## Exercise
Which lines below contain "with"? Pull them out.

## Available data
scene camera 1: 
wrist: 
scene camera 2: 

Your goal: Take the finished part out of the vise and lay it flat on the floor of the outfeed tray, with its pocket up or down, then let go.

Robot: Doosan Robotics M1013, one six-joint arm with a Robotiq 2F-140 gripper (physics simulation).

## Solution to this task
Your goal: Take the finished part out of the vise and lay it flat on the floor of the outfeed tray, with its pocket up or down, then let go.
Robot: Doosan Robotics M1013, one six-joint arm with a Robotiq 2F-140 gripper (physics simulation).

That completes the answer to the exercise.